Two-level check: synchronous (for immediate response) and asynchronous (for deep analysis). Async result may lead to retroactive deletion.

Handling Edge Cases

OpenAI Moderation doesn't give binary answer — it's probabilities. Need business logic for "gray zone":

// Android: process moderation results
fun evaluateModerationResult(result: ModerationResult): ContentDecision {
    return when {
        result.flagged -> ContentDecision.BLOCK
        result.categoryScores["harassment"]!! > 0.7 -> ContentDecision.BLOCK
        result.categoryScores["harassment"]!! > 0.3 -> ContentDecision.REQUIRE_REVIEW
        result.categoryScores["sexual"]!! > 0.4 -> ContentDecision.REQUIRE_REVIEW
        else -> ContentDecision.ALLOW
    }
}

REQUIRE_REVIEW — content goes to moderation queue. Published with delay or immediately with reduced visibility.

Multilingual Moderation

OpenAI Moderation works with Russian, but quality on non-standard forms (transliteration, intentional typos, leetspeak) is worse. Additional layer: normalize text before checking.

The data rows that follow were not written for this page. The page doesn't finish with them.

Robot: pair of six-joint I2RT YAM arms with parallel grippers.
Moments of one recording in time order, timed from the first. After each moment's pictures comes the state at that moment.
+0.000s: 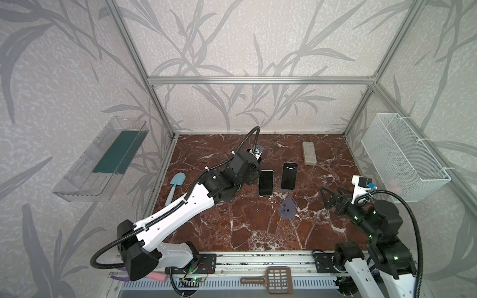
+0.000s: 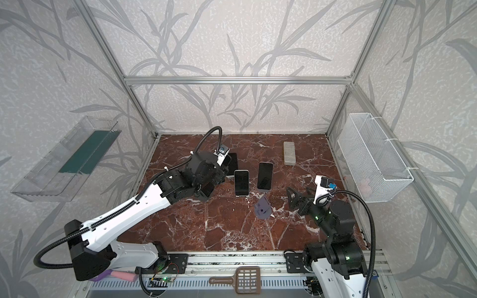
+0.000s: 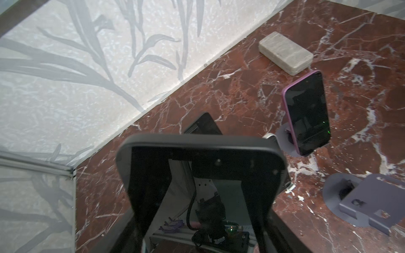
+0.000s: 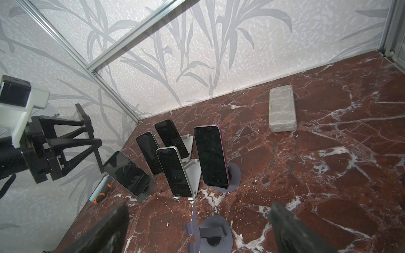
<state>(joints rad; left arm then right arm) -0.81 1.30 1.30 -0.63 -0.46 0.08 0.10 0.30 0.67 -0.61 -0.32 0.44</state>
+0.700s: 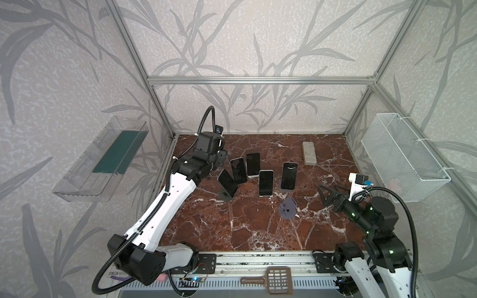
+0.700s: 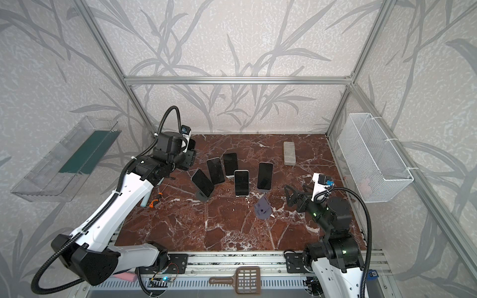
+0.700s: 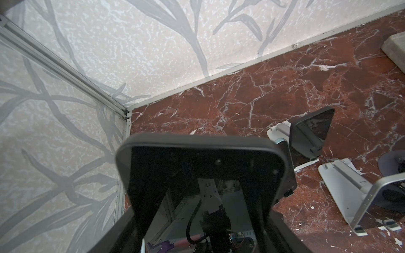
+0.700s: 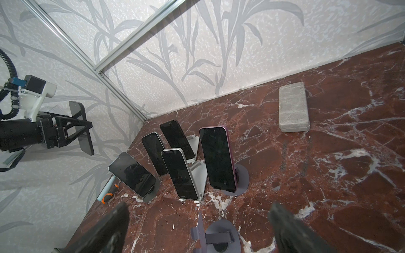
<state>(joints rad) -0.38 1.30 1.38 -0.74 -0.35 0.08 0.10 0.33 0.64 -0.54 -0.35 0.46</state>
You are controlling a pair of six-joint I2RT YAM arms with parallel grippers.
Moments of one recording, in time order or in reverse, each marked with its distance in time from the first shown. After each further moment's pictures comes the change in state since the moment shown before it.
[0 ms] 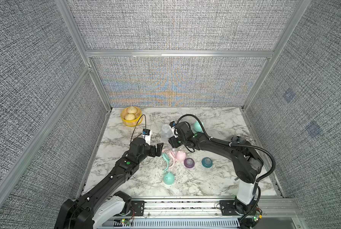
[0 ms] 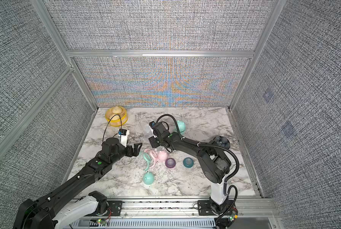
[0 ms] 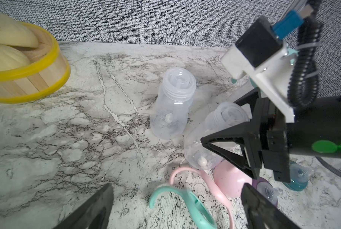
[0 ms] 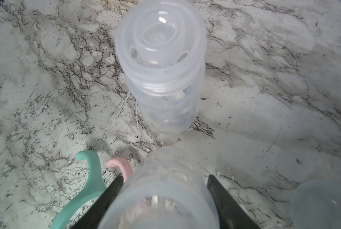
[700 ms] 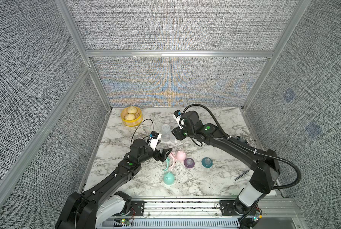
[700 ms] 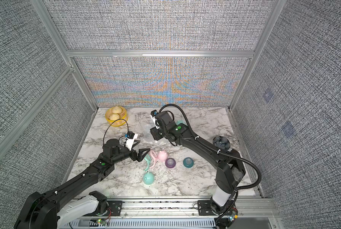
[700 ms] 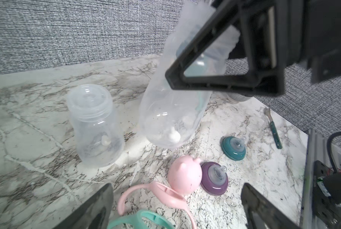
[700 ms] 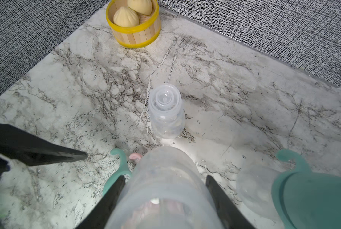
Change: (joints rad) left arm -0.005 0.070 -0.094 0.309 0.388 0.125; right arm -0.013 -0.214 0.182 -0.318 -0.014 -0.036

func normalizeText(_ text: String) -> String {
    var result = text.lowercased()
    // Transliteration to Cyrillic
    let translitMap: [String: String] = ["a": "а", "e": "е", "o": "о", "p": "р", "c": "с"]
    for (latin, cyrillic) in translitMap {
        result = result.replacingOccurrences(of: latin, with: cyrillic)
    }
    // Remove repeated characters: "priivyet" → "privet"
    result = result.replacingOccurrences(of: "(.)\\1{2,}", with: "$1", options: .regularExpression)
    return result
}

Check both normalized and original text.

Rate Limiting and Abuse

If moderation is paid or expensive — protect against flooding:

  • Backend rate limiting: 20 posts/minute per user
  • Shadowban: user with violation history undergoes stricter check automatically
  • Temporary block: at 3 violations per 24 hours — temporary publishing block

Logging for Appeals

Users challenge blocks. Need to log: original text, moderation result, reason, timestamp, model version. This also helps improve thresholds over time.

Timelines

Backend with OpenAI Moderation + basic client filter — 2–3 days. Full system with pipeline, manual moderation, normalization, analytics, and appeals — 2–3 weeks. Cost calculated individually.